2 | we're using each other

6.4K 317 58
                                    

It isn't long before Rachel joins me on the balcony. "Why are you back so early? Didn't you enjoy the motorbike course that I signed you up to?"

"Not exactly," I reply, my eyes running over the soft waves of her black hair, the sharp edges of her face. She has a slender nose, and beautiful hazel eyes, while her skin is an irresistible chocolate brown.

She's shorter than me, and I remember how I used to lord it over her as kids. But all it does is feed into her illusion – you think she's the type of girl you can wrap your arms around and serenade with kisses, but in actuality, she's the kind of girl who would bite you if you tried to shower her with affection.

Rachel doesn't understand how to give affection. Perhaps it's because her father was a bitter old man until the day he died. He certainly didn't trust that she would find someone of her own volition, hence our marriage. As Rachel pointed out when I returned from my travels, even in death he was trying to control her.

He was very into stoicism. He would make Rachel sleep outside for a week at the closure of every financial year so that she remembered what it's like to survive without the creature comforts.

I think he did care in some way – as he only made her do it in the heat of summer. If he tried that in winter, she probably would have died of hypothermia.

As Rachel was the only child he had with his wife before she died, he seemed to take out his frustration for not being a boy on her. It was like he couldn't decide if he wanted to raise her like a son or a daughter, so instead, he did a mixture of both. Rachel's childhood consisted of a strange dichotomy – cadet camps, track and ballet.

As such, she's a natural athlete that I might have feared taking on if my own family hadn't enforced a strict sporting regimen on me. God forbid their only son put on an ounce of extra weight – I was doing squad swimming and rowing throughout boarding school.

But my family had never allowed me to do motorbiking, or white-water rafting, or skydiving, or taking me up in a helicopter to snowboard down the slopes. Nothing that would ever put my precious, million-dollar life in danger. Yet these were all things that I had done at Rachel's behest for our 'honeymoon'.

I'm starting to think this is the honeymoon from hell.

Rachel narrows her eyes at me. "Why not?"

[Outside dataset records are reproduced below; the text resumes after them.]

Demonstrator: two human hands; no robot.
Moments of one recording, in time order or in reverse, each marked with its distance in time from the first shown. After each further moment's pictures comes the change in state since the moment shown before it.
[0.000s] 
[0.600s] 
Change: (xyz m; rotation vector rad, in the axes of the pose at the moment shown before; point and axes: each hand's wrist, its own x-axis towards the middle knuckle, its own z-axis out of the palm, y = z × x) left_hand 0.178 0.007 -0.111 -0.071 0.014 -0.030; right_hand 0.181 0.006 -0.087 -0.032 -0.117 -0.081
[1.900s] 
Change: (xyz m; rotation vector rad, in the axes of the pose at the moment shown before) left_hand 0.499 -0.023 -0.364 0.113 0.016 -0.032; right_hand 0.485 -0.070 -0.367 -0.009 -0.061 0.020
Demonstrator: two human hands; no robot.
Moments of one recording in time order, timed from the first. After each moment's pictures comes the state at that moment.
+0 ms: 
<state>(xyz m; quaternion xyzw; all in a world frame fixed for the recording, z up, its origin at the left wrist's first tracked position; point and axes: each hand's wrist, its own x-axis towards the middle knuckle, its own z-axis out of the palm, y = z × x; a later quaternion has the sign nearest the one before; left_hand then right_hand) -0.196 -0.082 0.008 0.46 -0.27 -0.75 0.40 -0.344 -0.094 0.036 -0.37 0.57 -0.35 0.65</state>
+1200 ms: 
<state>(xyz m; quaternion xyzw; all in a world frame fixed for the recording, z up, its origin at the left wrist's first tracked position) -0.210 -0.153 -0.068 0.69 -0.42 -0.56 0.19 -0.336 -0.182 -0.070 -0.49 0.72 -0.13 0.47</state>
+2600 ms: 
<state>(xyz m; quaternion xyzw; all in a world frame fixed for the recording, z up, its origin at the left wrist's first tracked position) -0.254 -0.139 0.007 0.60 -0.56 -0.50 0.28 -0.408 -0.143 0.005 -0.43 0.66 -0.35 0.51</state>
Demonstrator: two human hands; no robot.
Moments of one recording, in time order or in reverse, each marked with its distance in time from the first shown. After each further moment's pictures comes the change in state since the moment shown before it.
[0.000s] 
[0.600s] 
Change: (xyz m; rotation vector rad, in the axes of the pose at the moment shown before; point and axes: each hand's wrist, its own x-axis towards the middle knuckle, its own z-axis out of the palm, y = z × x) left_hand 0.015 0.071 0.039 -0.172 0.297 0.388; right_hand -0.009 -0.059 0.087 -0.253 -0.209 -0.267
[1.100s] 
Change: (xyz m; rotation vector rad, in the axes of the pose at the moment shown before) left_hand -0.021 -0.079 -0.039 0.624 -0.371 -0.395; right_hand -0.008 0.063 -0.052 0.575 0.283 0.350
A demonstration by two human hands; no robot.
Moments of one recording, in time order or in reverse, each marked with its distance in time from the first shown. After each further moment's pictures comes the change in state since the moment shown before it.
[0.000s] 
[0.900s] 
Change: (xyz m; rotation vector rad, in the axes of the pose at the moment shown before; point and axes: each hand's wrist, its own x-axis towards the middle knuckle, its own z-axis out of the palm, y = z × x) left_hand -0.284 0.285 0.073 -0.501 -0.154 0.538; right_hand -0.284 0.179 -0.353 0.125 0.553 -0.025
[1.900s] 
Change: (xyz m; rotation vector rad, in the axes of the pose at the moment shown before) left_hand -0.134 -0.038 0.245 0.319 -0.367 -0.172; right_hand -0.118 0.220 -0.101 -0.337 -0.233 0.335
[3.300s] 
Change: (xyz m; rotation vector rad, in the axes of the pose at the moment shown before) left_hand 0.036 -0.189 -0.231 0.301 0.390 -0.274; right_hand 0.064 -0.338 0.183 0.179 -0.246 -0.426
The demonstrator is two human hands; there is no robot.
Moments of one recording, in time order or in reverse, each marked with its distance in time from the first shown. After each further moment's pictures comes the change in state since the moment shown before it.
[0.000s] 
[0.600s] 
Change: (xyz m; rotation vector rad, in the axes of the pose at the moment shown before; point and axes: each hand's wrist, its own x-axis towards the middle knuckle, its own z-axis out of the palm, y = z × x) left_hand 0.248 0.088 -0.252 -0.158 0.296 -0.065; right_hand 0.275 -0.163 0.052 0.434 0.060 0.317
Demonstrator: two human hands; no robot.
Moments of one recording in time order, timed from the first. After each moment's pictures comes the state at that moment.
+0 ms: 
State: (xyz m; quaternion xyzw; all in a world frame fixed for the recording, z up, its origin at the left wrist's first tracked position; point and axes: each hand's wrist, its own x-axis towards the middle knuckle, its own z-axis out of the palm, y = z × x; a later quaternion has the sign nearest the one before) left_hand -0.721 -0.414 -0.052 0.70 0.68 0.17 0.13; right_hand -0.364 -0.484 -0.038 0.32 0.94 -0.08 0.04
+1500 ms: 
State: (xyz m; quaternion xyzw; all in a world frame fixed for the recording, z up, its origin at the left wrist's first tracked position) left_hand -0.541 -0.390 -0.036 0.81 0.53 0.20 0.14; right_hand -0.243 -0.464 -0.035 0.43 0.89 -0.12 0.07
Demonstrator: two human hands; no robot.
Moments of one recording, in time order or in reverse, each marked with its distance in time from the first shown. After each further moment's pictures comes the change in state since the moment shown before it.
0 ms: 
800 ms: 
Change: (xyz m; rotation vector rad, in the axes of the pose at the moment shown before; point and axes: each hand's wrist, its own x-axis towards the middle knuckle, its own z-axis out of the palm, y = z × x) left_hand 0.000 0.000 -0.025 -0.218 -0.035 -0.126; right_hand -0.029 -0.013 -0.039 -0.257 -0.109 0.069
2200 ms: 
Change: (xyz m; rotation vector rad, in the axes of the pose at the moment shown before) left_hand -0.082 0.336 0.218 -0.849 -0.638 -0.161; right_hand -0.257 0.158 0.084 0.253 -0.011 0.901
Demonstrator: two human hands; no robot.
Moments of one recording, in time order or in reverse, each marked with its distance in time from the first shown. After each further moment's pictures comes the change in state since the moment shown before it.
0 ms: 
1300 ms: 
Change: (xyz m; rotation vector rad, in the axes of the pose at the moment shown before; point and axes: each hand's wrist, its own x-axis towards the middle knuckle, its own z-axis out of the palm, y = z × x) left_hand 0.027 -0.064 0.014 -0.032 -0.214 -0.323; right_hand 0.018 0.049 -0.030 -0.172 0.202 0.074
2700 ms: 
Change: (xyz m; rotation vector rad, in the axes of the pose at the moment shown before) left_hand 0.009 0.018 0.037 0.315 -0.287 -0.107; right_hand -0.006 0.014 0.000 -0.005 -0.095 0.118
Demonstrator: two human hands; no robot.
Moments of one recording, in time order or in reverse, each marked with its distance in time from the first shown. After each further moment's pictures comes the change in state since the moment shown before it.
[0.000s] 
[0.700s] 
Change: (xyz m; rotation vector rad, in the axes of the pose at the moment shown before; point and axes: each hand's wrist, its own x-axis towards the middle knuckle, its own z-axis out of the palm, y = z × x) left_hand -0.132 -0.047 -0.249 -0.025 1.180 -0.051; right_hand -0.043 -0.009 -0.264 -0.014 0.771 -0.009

I show off the massive graze on my arm and knee, where I scraped myself landing on the dirt ground. It had taken a while for the nice woman there to individually pick out each small rock that had embedded itself into my bleeding skin.

"I decided to call it a day after I got these."

My eyes are keyed on her face, and I see a glimmer of emotion there, as her gaze flickers down to assess my injuries. Is that a hint of guilt?

Then her alluring gaze meets mine and I'm reminded that those hazel eyes didn't shed a single tear at her father's funeral a mere week ago.

So I doubt she'd feel any guilt for sending me on the motorbike-death-course.

"I see," she says, before turning and walking away.

Is that all the reaction I get?

I deserve more from my wife than that.

I step toward her retreating form. "Rachel, wait."

She halts and faces me reluctantly.

I stride just in front of her until I can feel the heat of her breath on my collarbones. I watch her gaze slip up to the edge of my jaw, before lifting higher to meet mine.